Danger lies in neglecting training and failing to innovate
This, then, is a muddled situation where many citizens and their governments are struggling to think through the implications. Calm and good temper are being replaced by fear and resentment which are surfacing in unexpected ways. Leathermaking is in no way immune. Tanners who have done the best over the years, even those making the most traditional leathers, are those who have invested in their plant, buildings, systems and people. This needs to accelerate. Countries that complain about loss of manufacturing employment to areas with cheaper labour are invariably those that have neglected education and training, who have lost their innovative edge and whose businesses have chased short term financial gains. Many societies thought they were being clever losing what they called “sunset industries”, which included leather and its offshoots like shoe making. They have been proven wrong.
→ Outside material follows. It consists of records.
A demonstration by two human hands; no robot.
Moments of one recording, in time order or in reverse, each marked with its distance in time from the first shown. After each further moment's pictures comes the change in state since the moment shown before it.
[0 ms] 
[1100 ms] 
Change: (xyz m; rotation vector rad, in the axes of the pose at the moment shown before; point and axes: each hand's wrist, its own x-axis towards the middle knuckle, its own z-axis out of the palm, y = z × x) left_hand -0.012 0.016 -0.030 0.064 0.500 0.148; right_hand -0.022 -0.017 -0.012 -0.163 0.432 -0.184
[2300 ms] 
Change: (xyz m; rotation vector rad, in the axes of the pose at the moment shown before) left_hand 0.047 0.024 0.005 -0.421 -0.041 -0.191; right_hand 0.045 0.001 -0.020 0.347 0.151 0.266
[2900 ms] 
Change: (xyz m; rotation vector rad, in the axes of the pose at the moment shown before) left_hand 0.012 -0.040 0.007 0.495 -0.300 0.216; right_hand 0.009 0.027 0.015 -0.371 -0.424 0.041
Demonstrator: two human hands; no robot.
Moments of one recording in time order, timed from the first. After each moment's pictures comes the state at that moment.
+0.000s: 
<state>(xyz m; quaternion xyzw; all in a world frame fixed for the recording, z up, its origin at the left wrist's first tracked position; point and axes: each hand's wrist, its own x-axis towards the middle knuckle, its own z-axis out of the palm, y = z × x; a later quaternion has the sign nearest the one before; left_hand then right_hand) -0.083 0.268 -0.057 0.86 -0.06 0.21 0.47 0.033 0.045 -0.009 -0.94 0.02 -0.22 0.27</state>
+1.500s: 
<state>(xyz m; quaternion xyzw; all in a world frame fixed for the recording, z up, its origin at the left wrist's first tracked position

Covid-19 has clarified a few vital points that we must embed into our thinking. Making leather and products with leather is as relevant today as it was 1000 years ago. It creates valuable employment at many levels while creating useful products that last. Leather making is one of the best examples of how modern technology and traditional skills can be combined to fit perfectly with economies which are mature and those which are young. The recent renaissance of tanning and shoemaking in Portugal is indicative of how everything pulls together for the benefit of communities and economies and how the best of art can mix with the best of science.
We need to reduce our dependence on fossil fuels and all things plastic made from them. Renewable raw materials that come from natural origins like leather are vital. Products must be made with aftercare, repair and refurbish in mind as long product life is one of the biggest saving of virgin material and emissions.
So, however much global society is returning to previous levels of consumption, pollution and planetary disregard, the only route for leather is to fight for its position as the absolutely perfect material for the 21st century, encapsulating all that is right in terms of human and environmental advancement.